Well, I might feel different come June when Matt Barnes walks the first two batters in the top of the ninth with the Sox winning by two runs. But the Sox seem to have enough adequate-to-good relief pitchers to cob a bullpen together, and probably can still sign the last decent reliever standing when the offseason game of musical chairs ends, or make a midseason trade if necessary. They have a heck of a team and manager. They’ll be OK.
Everybody breathe. They’re the best team of the new millennium.
•  Finally, what to make of the Patriots? Are they the team that pushed the Chargers all over the field and scored on five of six first-half red-zone possessions on Sunday? Or the group that lost in horrific fashion this season to Miami and Detroit?

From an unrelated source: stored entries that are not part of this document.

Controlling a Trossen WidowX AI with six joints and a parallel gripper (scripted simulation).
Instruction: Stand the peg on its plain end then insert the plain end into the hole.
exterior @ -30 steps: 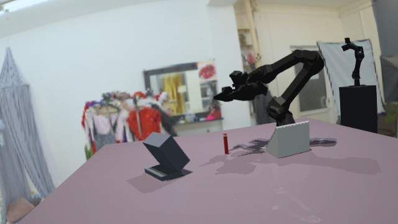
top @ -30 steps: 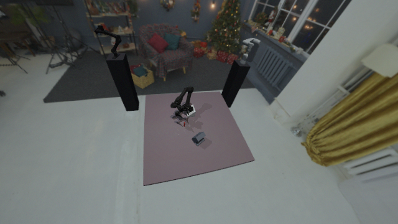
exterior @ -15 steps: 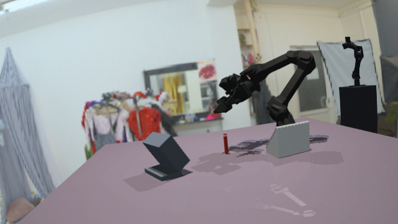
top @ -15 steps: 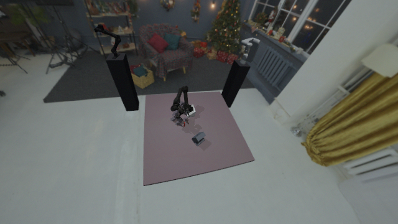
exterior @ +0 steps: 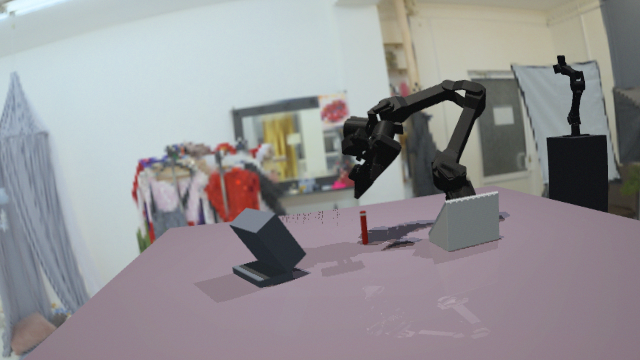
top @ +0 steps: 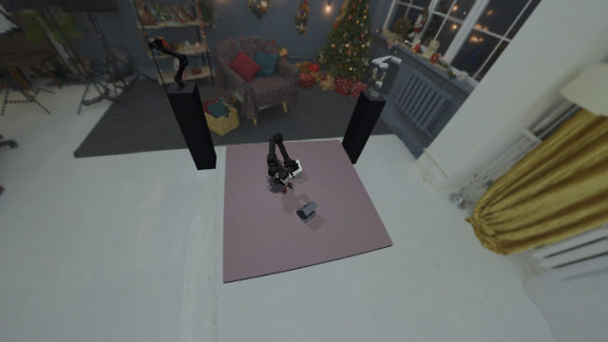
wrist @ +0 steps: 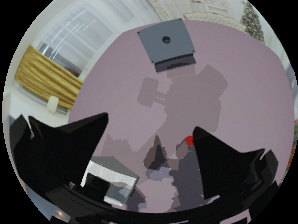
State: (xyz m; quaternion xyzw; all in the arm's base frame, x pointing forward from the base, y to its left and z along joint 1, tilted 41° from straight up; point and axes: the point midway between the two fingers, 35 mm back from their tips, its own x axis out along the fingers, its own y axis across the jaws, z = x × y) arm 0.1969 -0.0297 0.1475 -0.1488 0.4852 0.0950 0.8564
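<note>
The red peg lies 4 cm to the right of my gripper tip and 8 cm below it. Also, from my gripper tip: grey sloped panel 23 cm ahead, 10 cm to the left, 6 cm below.
</note>
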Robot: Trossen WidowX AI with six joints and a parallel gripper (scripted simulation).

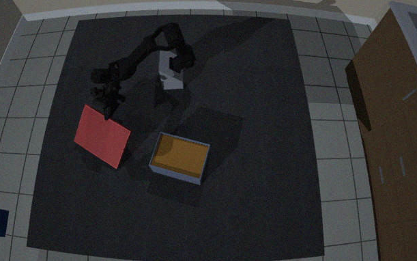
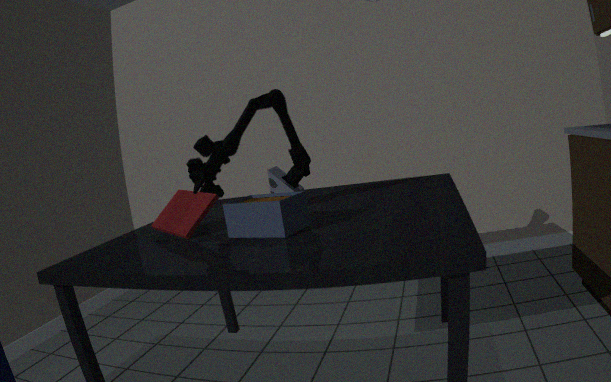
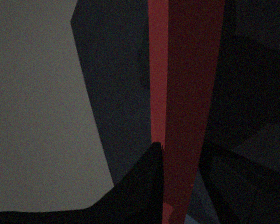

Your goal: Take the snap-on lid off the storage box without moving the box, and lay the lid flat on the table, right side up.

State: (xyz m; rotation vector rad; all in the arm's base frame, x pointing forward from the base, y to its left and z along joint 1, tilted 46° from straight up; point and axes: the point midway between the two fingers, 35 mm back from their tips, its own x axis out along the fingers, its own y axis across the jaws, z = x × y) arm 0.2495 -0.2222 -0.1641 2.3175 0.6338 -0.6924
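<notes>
My gripper tip is 60 mm short of the lid, 40 mm to the left of it and 40 mm above it. From my gripper tip the other things lie so: storage box (300 mm to the left, 160 mm ahead, 70 mm below).
</notes>
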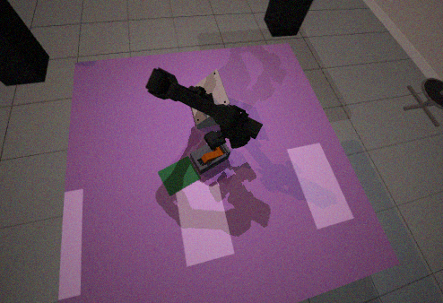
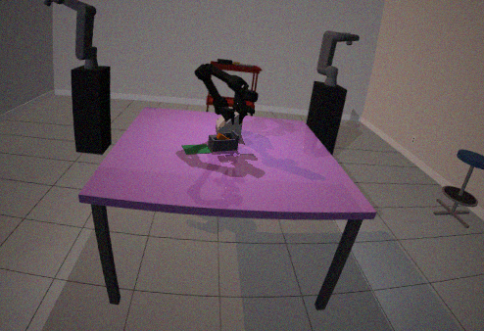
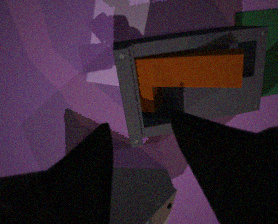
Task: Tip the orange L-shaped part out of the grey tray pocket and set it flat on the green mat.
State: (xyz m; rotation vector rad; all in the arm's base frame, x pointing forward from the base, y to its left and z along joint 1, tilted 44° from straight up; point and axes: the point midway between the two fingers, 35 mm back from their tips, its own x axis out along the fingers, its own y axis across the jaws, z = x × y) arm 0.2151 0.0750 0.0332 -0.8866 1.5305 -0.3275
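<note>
Now: the orange L-shaped part 10 cm below my gripper tip, 4 cm to the right of it and 1 cm ahead of it. Also, from my gripper tip: green mat (21 cm to the right, 16 cm below, 7 cm ahead).
</note>
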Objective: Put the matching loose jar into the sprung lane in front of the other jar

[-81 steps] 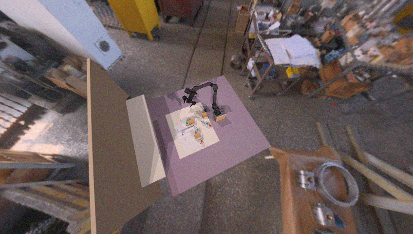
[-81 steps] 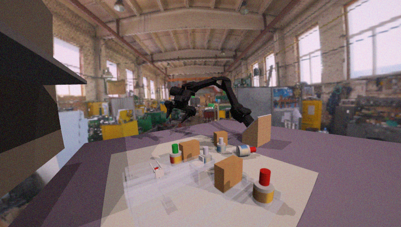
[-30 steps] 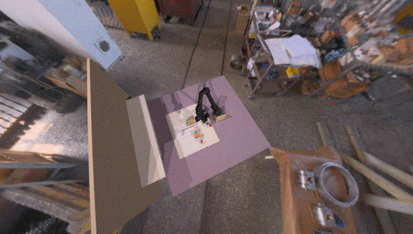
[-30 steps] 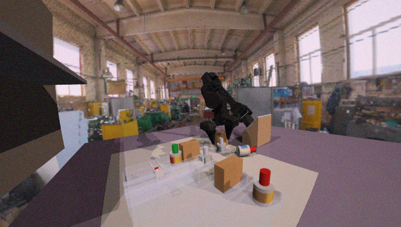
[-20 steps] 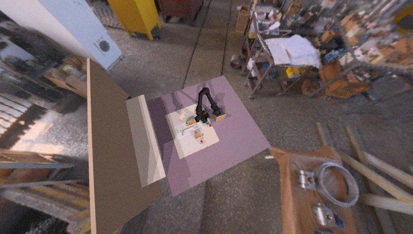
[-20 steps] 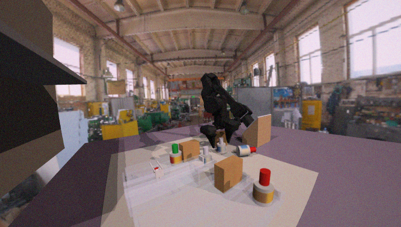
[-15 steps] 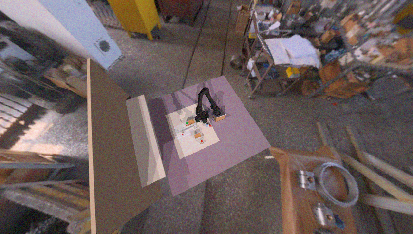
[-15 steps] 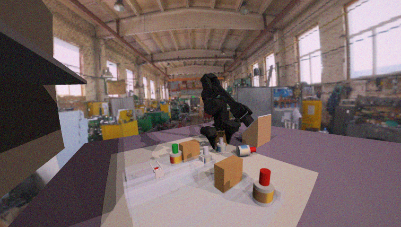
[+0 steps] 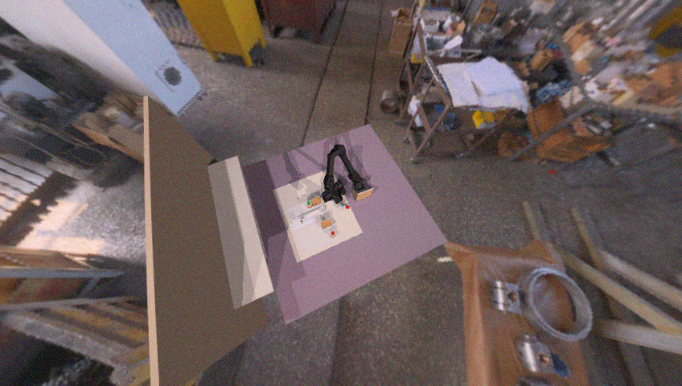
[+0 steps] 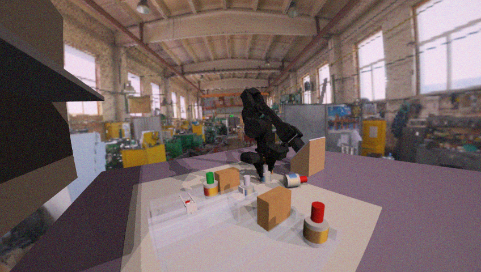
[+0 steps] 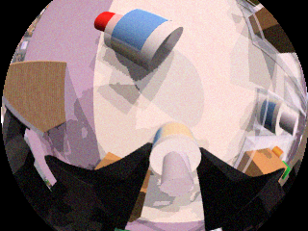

The truth lies somewhere in between. They had a perfect matchup vs. the Chargers, a team that can’t cover running backs or play man-to-man defense on receivers, thus playing into the Patriots’ strengths. And the Patriots had two weeks to prepare and were playing at home.
This coming Sunday the Patriots will be on the road, where they are 3-5 this season. And the Chiefs, their foes, will have the extra day to rest and prepare. And although KC Coach Andy Reid is only 2-6 against Coach Bill Belichick, his offenses have three times racked up more than 40 points against the Patriots, and only once with probable NFL MVP Patrick Mahomes at quarterback. And the Chiefs crushed the Colts on Saturday to end their 25-year home playoff losing streak.
But the Patriots defeated the Chiefs this season, 43-40. And six of the eight times in the postseason during the Brady-Belichick era the Patriots have faced a team they defeated in the regular season, they did so again. And the Patriot defense has suddenly improved. In the three Patriot games before Sunday they allowed a total of 32 points, and in Sunday’s first half they surrendered just seven. And that guy Brady is still the New England QB.
I would describe the AFC championship game as a toss-up. And the winner will watch Drew Brees and the Saints hoist the trophy after the Super Bowl.